What to produce ▸
Would you please restate all of the entries exactly, apart from the pictures?
***
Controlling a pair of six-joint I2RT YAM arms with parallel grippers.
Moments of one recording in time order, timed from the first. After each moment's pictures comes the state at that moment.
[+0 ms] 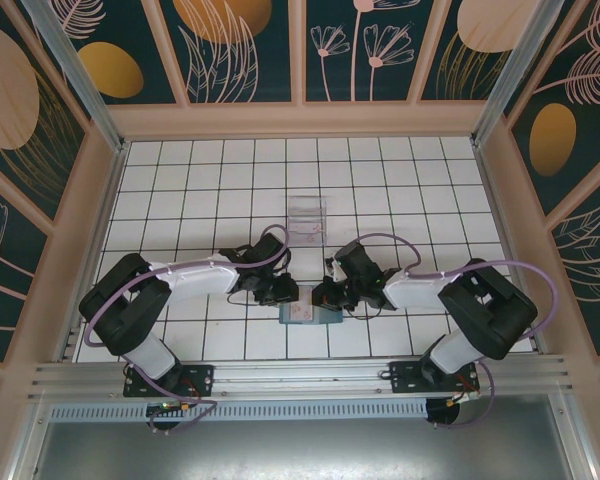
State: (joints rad) left arm -0.80 1.63 0.81 -0.34 0.35 -0.87; right arm 0.77 1.51 0.51 0.10 -0.51 0.92
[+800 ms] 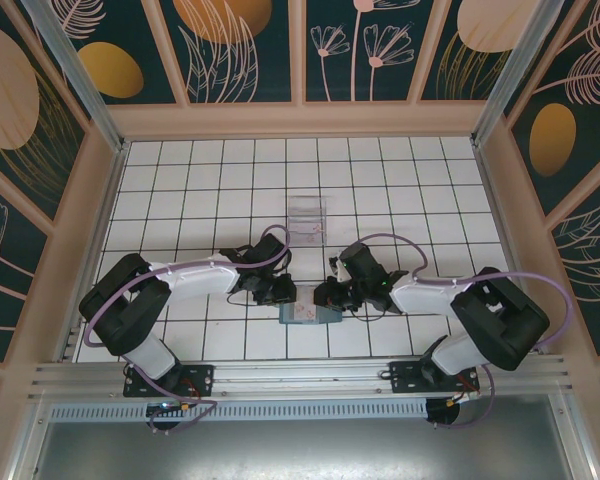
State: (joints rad) left arm -0.81 1.63 0.81 -0.36 0.31 -0.84; right arm 0.77 1.44 0.48 0.08 -0.50 0.92
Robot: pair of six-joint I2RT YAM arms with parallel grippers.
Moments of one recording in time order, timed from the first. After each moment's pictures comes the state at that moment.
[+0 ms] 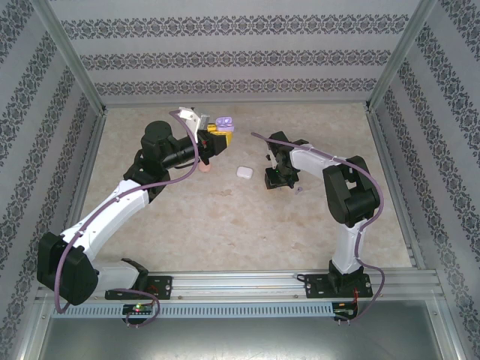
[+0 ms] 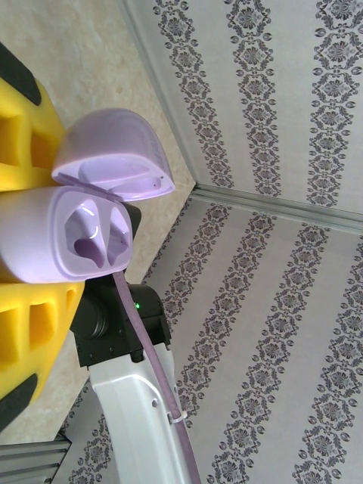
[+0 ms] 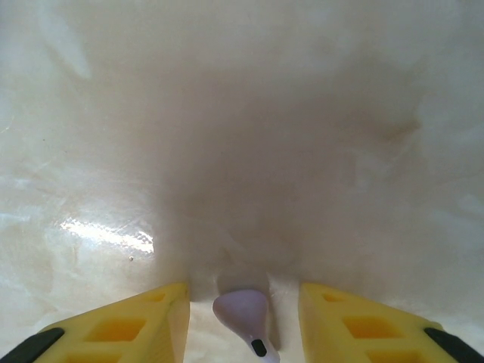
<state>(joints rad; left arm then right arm) -0.43 1.27 1.04 0.20 0.55 -0.21 0.39 1.96 1.31 -0.76 -0.07 0.20</state>
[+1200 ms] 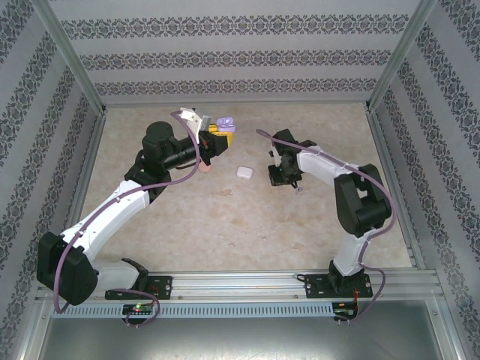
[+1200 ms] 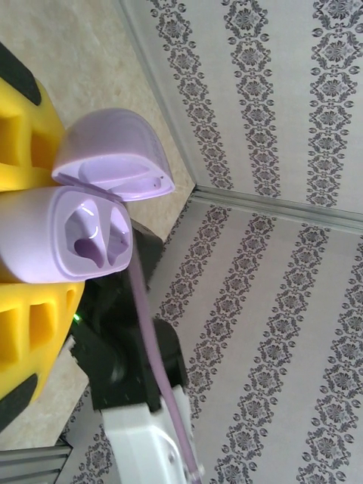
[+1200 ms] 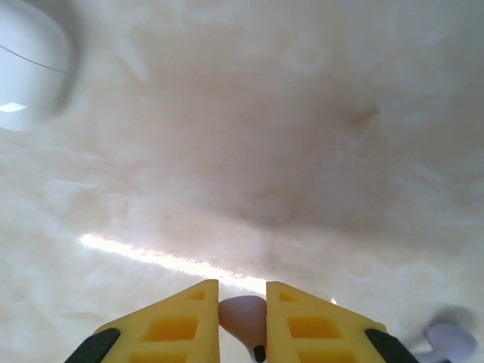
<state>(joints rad) -0.45 1.27 1.04 0.19 0.53 -0.19 0.39 1.81 1.25 -0.73 -0.10 0.22</state>
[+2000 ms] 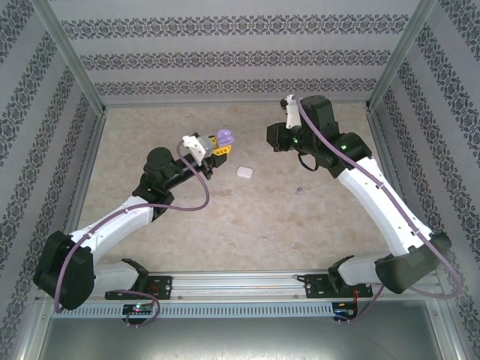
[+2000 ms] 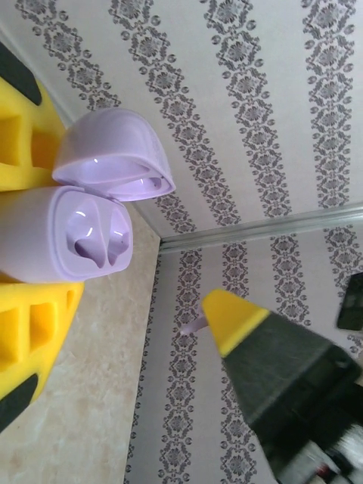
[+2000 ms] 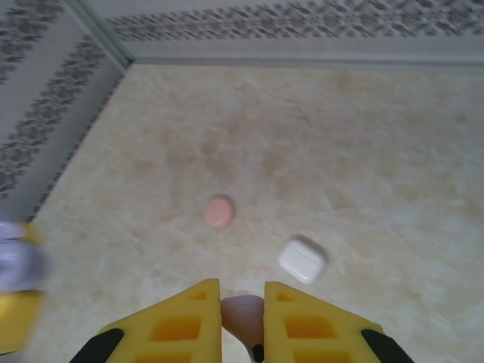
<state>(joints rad) -0.49 1.24 0.75 0.60 0.44 0.15 0.51 1.34 1.51 -0.73 -0.15 0.35</state>
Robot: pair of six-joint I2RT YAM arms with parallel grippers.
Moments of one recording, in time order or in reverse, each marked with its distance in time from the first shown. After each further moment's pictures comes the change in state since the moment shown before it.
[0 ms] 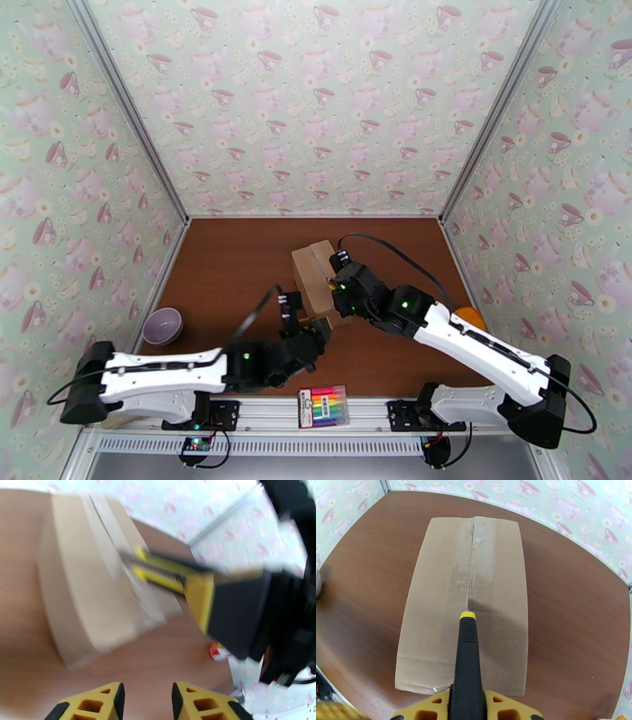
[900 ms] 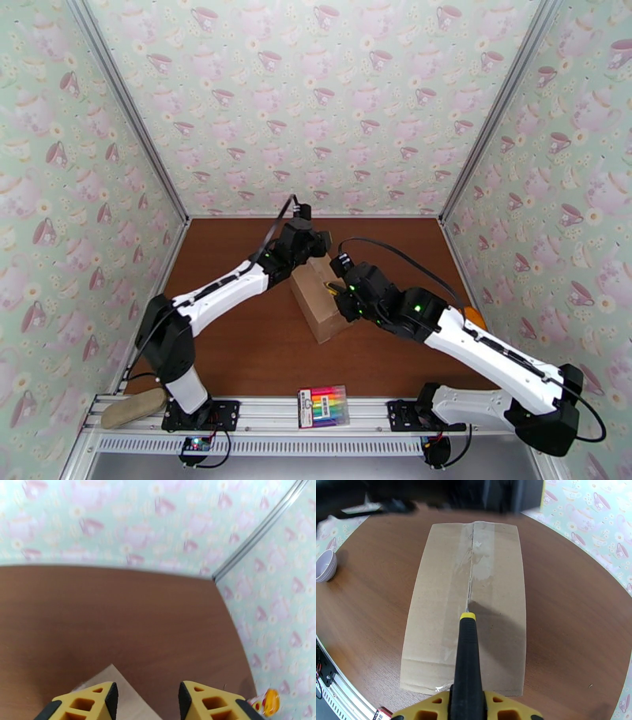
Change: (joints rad) left arm 0.624 0.579 0.544 0.128 0.615 0.491; right arm -0.001 -0.064 -0.002 -0.028 -0.075 -0.079
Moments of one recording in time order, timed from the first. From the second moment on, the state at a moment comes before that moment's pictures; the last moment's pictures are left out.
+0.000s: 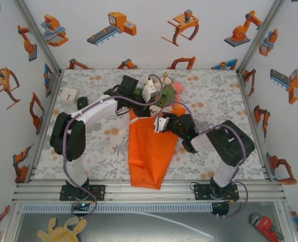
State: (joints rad) left arm -0.61 1.85 1.44 -0.46 0.57 0.34; right arm 0.58 1.74 0.51 1.03 -0.25 -0.86
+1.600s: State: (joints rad) left arm -0.59 1.75 1.23 -0.25 0.54 0.20; right arm 0.61 1.38 0.94 0.01 -0.47 0.07
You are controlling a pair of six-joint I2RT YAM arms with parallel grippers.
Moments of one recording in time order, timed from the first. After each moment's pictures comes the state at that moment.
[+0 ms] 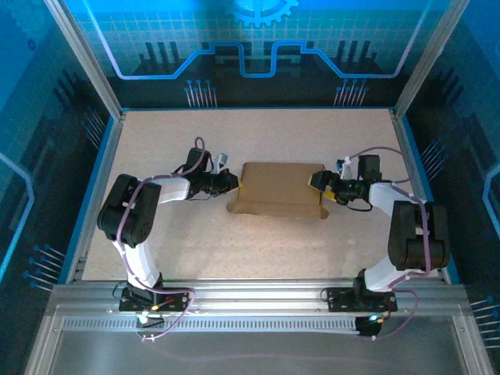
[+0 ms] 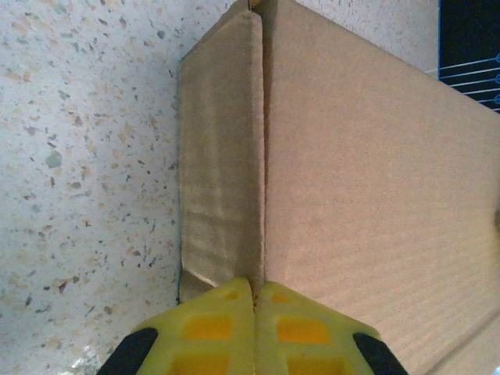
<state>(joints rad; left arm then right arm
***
Your solution ▸
Controlling a pair of six-joint I2RT YAM arms with parallel grippers.
Moments of one recording in time order, timed from the first. After each moment's pictures comes the state at that moment.
[+0 ms] 
State: (joints rad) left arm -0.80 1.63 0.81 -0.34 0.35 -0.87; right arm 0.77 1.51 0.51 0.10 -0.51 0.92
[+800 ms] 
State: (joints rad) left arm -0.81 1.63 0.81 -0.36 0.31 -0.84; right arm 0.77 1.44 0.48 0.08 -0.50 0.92
Robot: pair of six-joint I2RT YAM arms with parallel grippers.
Moments of one recording in time order, timed from the first. After each moment's pictures comes the state at that moment.
[+0 ms] 
[+0 ms] 
[+0 ms] 
<state>(joints rad; left arm then right arm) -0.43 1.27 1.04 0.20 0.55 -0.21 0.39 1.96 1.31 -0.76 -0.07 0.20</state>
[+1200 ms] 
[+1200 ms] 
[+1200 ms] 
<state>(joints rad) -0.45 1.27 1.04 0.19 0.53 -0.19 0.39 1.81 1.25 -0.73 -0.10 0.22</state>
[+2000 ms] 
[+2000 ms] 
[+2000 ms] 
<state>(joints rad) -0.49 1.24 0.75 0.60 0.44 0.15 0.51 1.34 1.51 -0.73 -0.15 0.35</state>
Robot: pair of six-joint I2RT YAM arms with parallel grippers.
Moments of one recording, in time order or in reverse, each marked with its distance in time from the first shown. After each further moment's pictures comes the change in state since the moment shown before it.
[0 ms] 
[900 ms] 
Change: (joints rad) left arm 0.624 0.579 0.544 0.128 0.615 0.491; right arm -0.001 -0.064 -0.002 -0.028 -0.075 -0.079
Moments of one recording in time order, timed from the first. From the second moment on, the state at a moment comes before that moment's pictures; the last moment's pictures are left out.
+0.000s: 
State: (joints rad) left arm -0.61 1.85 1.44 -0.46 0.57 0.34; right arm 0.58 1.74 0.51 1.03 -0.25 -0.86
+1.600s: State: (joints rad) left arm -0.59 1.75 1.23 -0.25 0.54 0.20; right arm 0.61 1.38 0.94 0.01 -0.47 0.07
You are controlling a pair of six-joint I2RT YAM arms with parallel grippers.
Moments of one recording in time order, timed from the first. After each moment's pictures comes the state at that moment.
[+0 ms] 
[+0 ms] 
<state>(joints rad; left arm then right arm

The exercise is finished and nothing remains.